Set down the whole listing below exactly, without pictures.

--*--

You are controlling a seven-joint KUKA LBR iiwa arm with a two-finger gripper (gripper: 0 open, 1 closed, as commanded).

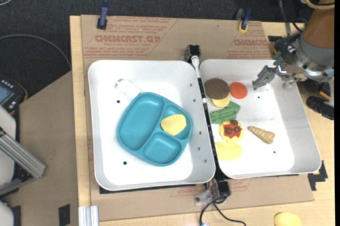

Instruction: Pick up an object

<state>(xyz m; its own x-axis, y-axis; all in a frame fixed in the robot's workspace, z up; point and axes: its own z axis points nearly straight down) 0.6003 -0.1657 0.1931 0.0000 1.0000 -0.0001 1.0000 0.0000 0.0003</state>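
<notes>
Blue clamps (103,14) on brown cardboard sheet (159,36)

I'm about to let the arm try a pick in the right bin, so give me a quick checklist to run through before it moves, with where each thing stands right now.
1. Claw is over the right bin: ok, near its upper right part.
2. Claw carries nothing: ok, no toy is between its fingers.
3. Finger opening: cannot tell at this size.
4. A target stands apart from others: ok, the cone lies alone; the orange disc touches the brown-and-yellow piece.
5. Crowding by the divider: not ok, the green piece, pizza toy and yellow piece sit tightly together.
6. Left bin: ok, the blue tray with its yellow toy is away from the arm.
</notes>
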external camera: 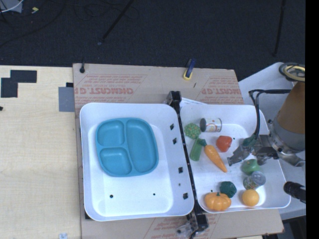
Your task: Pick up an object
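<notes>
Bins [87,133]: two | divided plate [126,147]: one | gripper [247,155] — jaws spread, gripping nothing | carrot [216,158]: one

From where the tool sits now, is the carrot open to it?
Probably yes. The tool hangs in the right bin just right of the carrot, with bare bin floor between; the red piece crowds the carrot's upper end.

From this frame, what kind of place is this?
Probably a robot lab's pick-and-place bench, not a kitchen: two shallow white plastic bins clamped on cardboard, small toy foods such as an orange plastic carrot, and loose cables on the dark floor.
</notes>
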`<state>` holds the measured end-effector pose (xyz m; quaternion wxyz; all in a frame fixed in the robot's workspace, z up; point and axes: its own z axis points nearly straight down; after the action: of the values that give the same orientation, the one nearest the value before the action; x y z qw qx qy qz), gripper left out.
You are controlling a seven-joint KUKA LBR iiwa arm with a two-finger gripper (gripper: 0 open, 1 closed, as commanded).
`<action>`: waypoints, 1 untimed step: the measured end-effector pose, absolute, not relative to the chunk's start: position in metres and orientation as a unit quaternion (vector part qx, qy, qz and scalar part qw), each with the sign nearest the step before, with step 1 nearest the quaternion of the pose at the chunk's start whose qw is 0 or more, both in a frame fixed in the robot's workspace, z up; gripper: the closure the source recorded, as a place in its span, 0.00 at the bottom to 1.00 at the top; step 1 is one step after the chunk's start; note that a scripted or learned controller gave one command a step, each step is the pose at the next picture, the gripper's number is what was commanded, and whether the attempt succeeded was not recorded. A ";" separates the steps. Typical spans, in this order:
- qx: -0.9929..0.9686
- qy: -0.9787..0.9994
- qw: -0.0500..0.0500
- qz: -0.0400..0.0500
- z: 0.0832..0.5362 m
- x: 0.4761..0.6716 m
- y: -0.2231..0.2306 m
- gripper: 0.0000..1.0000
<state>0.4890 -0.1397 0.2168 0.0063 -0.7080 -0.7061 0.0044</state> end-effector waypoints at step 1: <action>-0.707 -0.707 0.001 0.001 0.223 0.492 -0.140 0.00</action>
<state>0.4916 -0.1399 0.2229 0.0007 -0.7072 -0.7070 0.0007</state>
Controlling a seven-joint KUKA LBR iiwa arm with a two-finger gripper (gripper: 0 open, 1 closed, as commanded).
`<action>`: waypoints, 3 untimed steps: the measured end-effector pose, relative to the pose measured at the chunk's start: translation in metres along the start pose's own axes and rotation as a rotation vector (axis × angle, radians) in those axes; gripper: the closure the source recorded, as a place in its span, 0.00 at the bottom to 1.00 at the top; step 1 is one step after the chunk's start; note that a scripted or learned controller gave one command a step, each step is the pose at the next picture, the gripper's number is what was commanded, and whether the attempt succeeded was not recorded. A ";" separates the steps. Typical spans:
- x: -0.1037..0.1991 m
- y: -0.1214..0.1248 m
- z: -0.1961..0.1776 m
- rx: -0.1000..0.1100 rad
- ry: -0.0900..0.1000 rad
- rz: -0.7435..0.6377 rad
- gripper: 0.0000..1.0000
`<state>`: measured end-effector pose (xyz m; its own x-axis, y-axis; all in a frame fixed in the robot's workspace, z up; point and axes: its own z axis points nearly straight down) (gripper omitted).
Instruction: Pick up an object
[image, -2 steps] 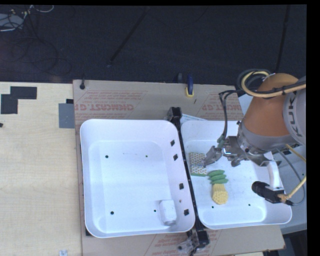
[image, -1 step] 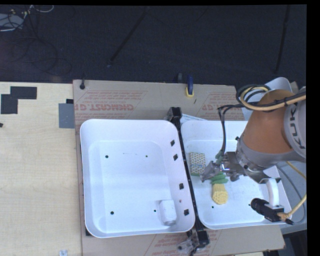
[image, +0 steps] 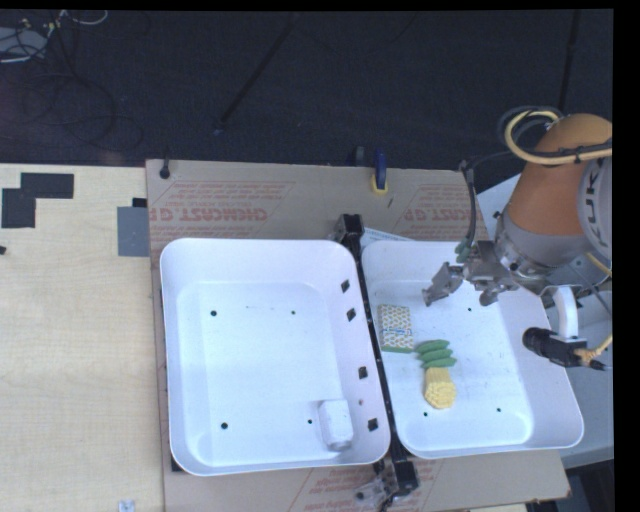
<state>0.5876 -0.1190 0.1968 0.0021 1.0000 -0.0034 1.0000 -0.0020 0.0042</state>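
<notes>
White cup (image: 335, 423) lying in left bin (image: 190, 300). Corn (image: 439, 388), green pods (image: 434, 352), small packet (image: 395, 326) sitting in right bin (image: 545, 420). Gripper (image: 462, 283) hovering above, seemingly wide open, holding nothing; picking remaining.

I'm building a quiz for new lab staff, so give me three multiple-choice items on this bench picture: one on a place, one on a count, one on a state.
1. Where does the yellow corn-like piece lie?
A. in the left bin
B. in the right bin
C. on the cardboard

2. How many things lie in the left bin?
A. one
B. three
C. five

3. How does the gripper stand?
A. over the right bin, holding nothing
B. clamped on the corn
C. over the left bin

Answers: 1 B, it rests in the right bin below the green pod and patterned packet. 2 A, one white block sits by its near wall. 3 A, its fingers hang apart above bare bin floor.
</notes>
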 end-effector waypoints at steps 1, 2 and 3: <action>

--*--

Exercise solution >>
You are controlling a seven-joint KUKA LBR iiwa arm with a two-finger gripper (gripper: 0 open, 1 closed, as commanded).


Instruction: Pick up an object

<state>(xyz m; its own x-axis, y-axis; all in a frame fixed in the robot's workspace, z up; point and axes: its own z axis points nearly straight down) 0.6003 -0.1657 0.1931 0.0000 1.0000 -0.0001 1.0000 0.0000 0.0003</state>
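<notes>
Blue clamps (103,14) on brown cardboard sheet (159,36)

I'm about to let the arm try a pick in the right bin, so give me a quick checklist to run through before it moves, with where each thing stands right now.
1. Claw is over the right bin: ok, near its upper right part.
2. Claw carries nothing: ok, no toy is between its fingers.
3. Finger opening: cannot tell at this size.
4. A target stands apart from others: ok, the cone lies alone; the orange disc touches the brown-and-yellow piece.
5. Crowding by the divider: not ok, the green piece, pizza toy and yellow piece sit tightly together.
6. Left bin: ok, the blue tray with its yellow toy is away from the arm.
</notes>
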external camera: 
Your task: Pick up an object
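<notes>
Bins [87,133]: two | divided plate [126,147]: one | gripper [247,155] — jaws spread, gripping nothing | carrot [216,158]: one

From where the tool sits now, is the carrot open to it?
Probably yes. The tool hangs in the right bin just right of the carrot, with bare bin floor between; the red piece crowds the carrot's upper end.

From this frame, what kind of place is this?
Probably a robot lab's pick-and-place bench, not a kitchen: two shallow white plastic bins clamped on cardboard, small toy foods such as an orange plastic carrot, and loose cables on the dark floor.
</notes>
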`<state>` holds the measured end-effector pose (xyz m; quaternion wxyz; all in a frame fixed in the robot's workspace, z up; point and axes: its own z axis points nearly straight down; after the action: of the values that give the same orientation, the one nearest the value before the action; x y z qw qx qy qz), gripper left out.
You are controlling a seven-joint KUKA LBR iiwa arm with a two-finger gripper (gripper: 0 open, 1 closed, as commanded).
`<action>`: waypoints, 1 untimed step: the measured end-effector pose, absolute, not relative to the chunk's start: position in metres and orientation as a unit quaternion (vector part qx, qy, qz and scalar part qw), each with the sign nearest the step before, with step 1 nearest the quaternion of the pose at the chunk's start whose qw is 0 or more, both in a frame fixed in the robot's workspace, z up; gripper: the closure the source recorded, as a place in its span, 0.00 at the bottom to 1.00 at the top; step 1 is one step after the chunk's start; note that a scripted or learned controller gave one command a step, each step is the pose at the next picture, the gripper's number is what was commanded, and whether the attempt succeeded was not recorded. A ";" separates the steps. Typical spans, in this order:
- qx: -0.9929..0.9686
- qy: -0.9787..0.9994
- qw: -0.0500..0.0500
- qz: -0.0400..0.0500
- z: 0.0832..0.5362 m
- x: 0.4761..0.6716 m
- y: -0.2231..0.2306 m
- gripper: 0.0000..1.0000
<state>0.4890 -0.1397 0.2168 0.0063 -0.7080 -0.7061 0.0044</state> end-effector waypoints at step 1: <action>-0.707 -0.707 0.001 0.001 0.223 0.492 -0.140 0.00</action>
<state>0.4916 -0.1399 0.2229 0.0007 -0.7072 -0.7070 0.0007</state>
Controlling a seven-joint KUKA LBR iiwa arm with a two-finger gripper (gripper: 0 open, 1 closed, as commanded).
`<action>`: waypoints, 3 untimed steps: the measured end-effector pose, relative to the pose measured at the chunk's start: translation in metres along the start pose's own axes and rotation as a rotation vector (axis × angle, radians) in those axes; gripper: the closure the source recorded, as a place in its span, 0.00 at the bottom to 1.00 at the top; step 1 is one step after the chunk's start; note that a scripted or learned controller gave one command a step, each step is the pose at the next picture, the gripper's number is what was commanded, and whether the attempt succeeded was not recorded. A ";" separates the steps. Typical spans:
- x: -0.1037..0.1991 m
- y: -0.1214..0.1248 m
- z: -0.1961..0.1776 m
- rx: -0.1000..0.1100 rad
- ry: -0.0900..0.1000 rad
- rz: -0.7435..0.6377 rad
- gripper: 0.0000..1.0000
`<state>`: measured end-effector pose (xyz m; its own x-axis, y-axis; all in a frame fixed in the robot's workspace, z up; point and axes: its own z axis points nearly straight down) (gripper omitted).
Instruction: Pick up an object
[image, -2 steps] 
[image, -1 step] 
[image, +0 steps] 
<state>0.5876 -0.1190 0.1968 0.0021 1.0000 -0.0034 1.0000 -0.0020 0.0042</state>
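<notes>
White cup (image: 335, 423) lying in left bin (image: 190, 300). Corn (image: 439, 388), green pods (image: 434, 352), small packet (image: 395, 326) sitting in right bin (image: 545, 420). Gripper (image: 462, 283) hovering above, seemingly wide open, holding nothing; picking remaining.

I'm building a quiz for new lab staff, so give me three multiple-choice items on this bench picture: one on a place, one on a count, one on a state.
1. Where does the yellow corn-like piece lie?
A. in the left bin
B. in the right bin
C. on the cardboard

2. How many things lie in the left bin?
A. one
B. three
C. five

3. How does the gripper stand?
A. over the right bin, holding nothing
B. clamped on the corn
C. over the left bin

Answers: 1 B, it rests in the right bin below the green pod and patterned packet. 2 A, one white block sits by its near wall. 3 A, its fingers hang apart above bare bin floor.
</notes>
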 end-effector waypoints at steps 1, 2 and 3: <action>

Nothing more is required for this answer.